Er sah sich noch einmal um. Wenn er jedoch gehofft hatte, irgendwelche Bewohner dieser Gegend zu entdecken, wurde er abermals enttäuscht. Weder hinter ihm noch vor ihm ließ sich irgendwer blicken. Und trotzdem mussten in der Nähe Menschen leben, war Nils sicher. Dann ging er weiter und als wollte es seine Hoffnung bestätigen, fielen ihm in seinen Augenwinkeln zwei Schatten im Wald auf, die Ähnlichkeit mit Menschen hatten. Sie bewegten sich mit ihm, doch als er in ihre Richtung blickte, waren sie plötzlich verschwunden. Das ging erstaunlich schnell und Nils hatte weder knackende Äste noch andere Geräusche gehört, die auf jemanden hindeuteten, der sich durch das Unterholz bewegte.
Hm, dachte er und schüttelte den Kopf, wohl nur eine Einbildung. Dann ging er weiter.
Seine Erwartung, endlich auf eine menschliche Ansiedlung zu stoßen, blieb weiterhin unerfüllt. Für lange Zeit war die Brücke der einzige Beweis für das Wirken von Menschen. Es gab zunächst keine anderen Bauwerke und er fand nicht einmal Spuren, dass der Wald in irgendeiner Weise genutzt wurde.

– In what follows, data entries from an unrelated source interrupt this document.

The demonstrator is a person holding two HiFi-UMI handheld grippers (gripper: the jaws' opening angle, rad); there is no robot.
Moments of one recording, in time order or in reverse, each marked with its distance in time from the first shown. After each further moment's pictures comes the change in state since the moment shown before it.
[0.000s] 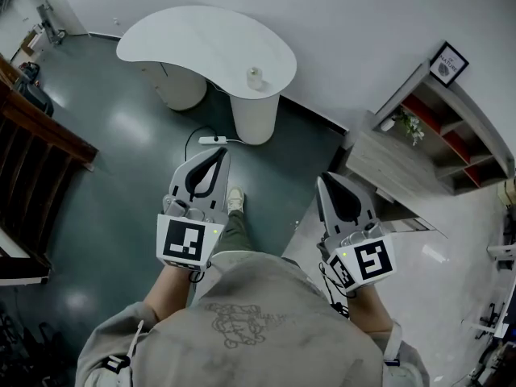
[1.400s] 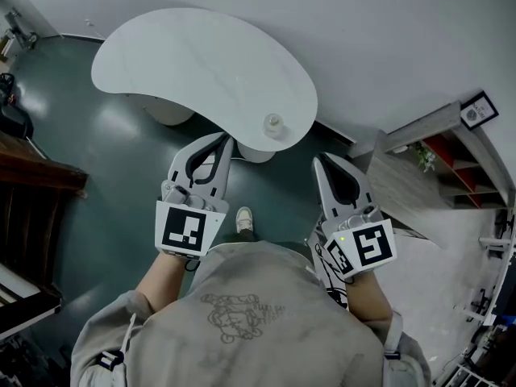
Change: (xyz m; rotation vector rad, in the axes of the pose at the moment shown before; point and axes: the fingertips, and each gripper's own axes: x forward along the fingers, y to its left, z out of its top) left arm 0.235 0.237 -0.030 -0.020 0.053 -0.118; right arm 0.328 -0.083 0.043 0.008 0.068 -0.055
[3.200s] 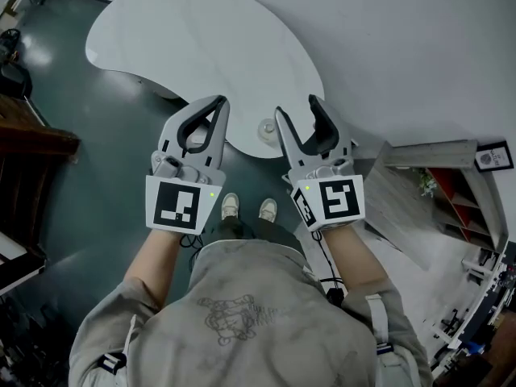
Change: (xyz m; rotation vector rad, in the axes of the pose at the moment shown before) left arm 0.111 0.053 -0.004 -0.004 -0.009 0.158; right arm 0.163 -0.071 -0.008 -0.018 -0.082 0.084
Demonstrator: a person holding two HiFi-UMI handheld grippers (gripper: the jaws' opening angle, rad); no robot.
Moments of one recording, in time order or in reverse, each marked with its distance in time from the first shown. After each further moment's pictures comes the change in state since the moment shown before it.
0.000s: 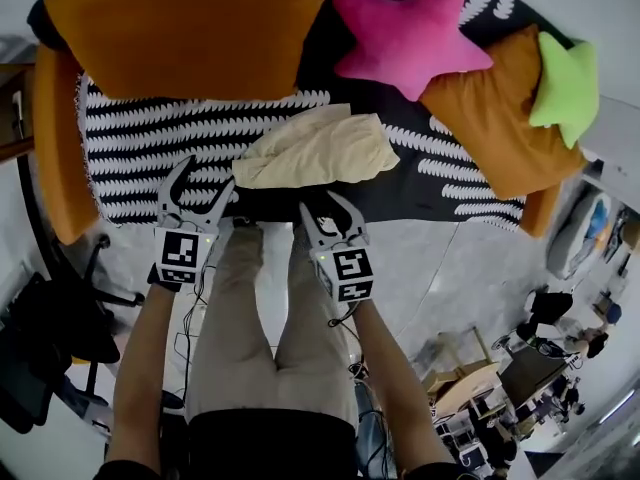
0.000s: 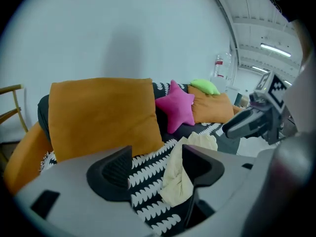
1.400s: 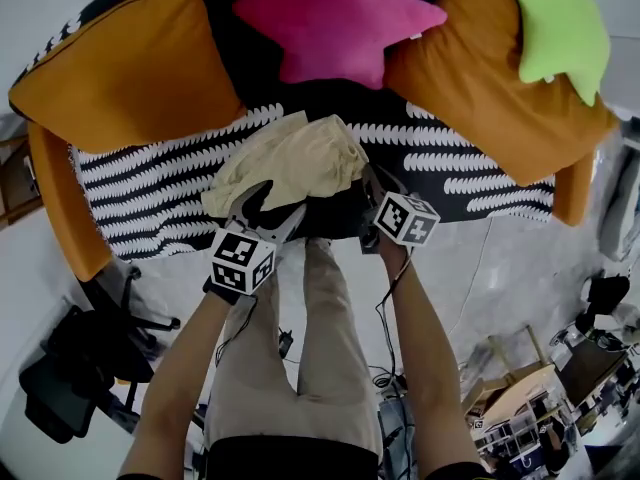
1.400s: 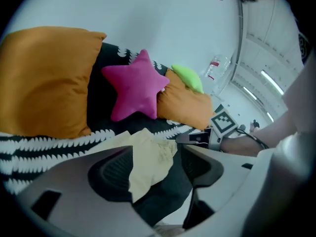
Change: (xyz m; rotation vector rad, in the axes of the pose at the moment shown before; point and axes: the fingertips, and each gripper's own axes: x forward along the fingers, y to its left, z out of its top) left arm 0.151 -0.228 0.014 -0.218 0.164 -0.318; right arm 0.018 -0.284 -0.092 0.660 -0.097 -0.070
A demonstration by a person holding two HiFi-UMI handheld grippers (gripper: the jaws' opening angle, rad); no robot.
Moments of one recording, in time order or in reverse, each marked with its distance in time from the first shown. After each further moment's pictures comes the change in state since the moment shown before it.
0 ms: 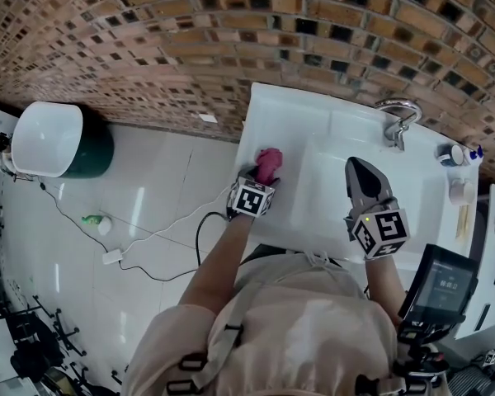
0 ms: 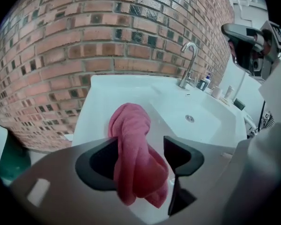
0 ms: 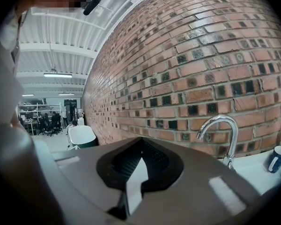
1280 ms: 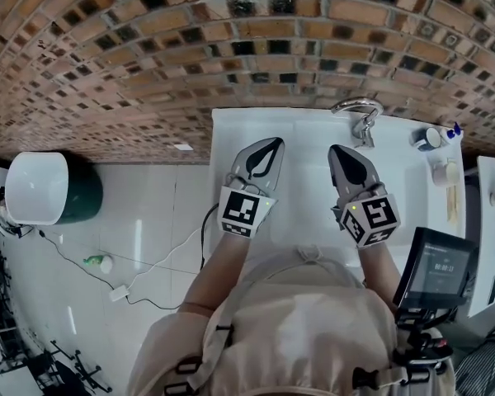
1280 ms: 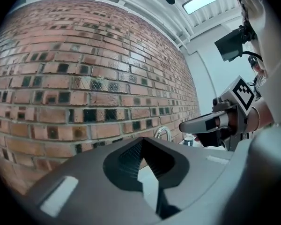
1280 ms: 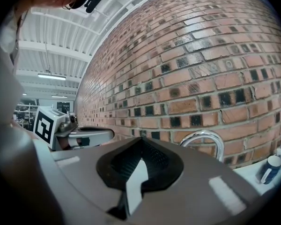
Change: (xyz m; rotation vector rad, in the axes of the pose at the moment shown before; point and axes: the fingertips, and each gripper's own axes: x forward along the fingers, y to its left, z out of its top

Die Bäume standen inzwischen wieder dichter und der Pfad führte noch ein Stück in das Tal hinein und schließlich wieder hinaus. Die meiste Zeit war er so zugewachsen, dass er Nils keine Sicht auf die weitere Umgebung erlaubte. Nur ein einziges Mal war ihm ein kurzer Blick auf einen schneebedeckten Gebirgszug vergönnt. Der erschien ihm jedoch zu weit entfernt, als dass er die Wand des Tales sein konnte, durch das er sich bewegte. Und er fand es umso eigenartiger, weil es bei ihm zu Hause keine Berge gab.
Nils hatte jedes Zeitgefühl verloren. Ohne Uhr und ohne Sonnenstand war er in dieser Hinsicht hilflos. Aber seit er die Lichtung verlassen hatte, schien sich die Tageshelligkeit nicht verändert zu haben. Es war merkwürdig, aber wenn er in den Himmel hinaufschaute, dann hatte er den Eindruck, als würde er durch einen makellosen, milchig grauen Kristall blicken. Es gab für Nils aber keinen Zweifel, dass er schon einige Stunden unterwegs war und allmählich bekam er Hunger. Es gab jedoch nirgends etwas, das wie Nahrung aussah, kein Obst und keine anderen Früchte. Er hatte an einigen Bäumen zwar das eine oder andere gesehen, das wie eine Frucht aussah, aber sein Hunger war noch nicht groß genug gewesen, um es unüberlegt zu pflücken und zu versuchen. Nils wusste nicht viel von diesen Dingen, also hatte er auch keine Ahnung, ob das wirklich Obst war, ob es reif war und ob es überhaupt essbar war. Deshalb hatte er die Hände davon gelassen.
In seiner Jackentasche fand er schließlich einen etwas älteren Schokoladenriegel.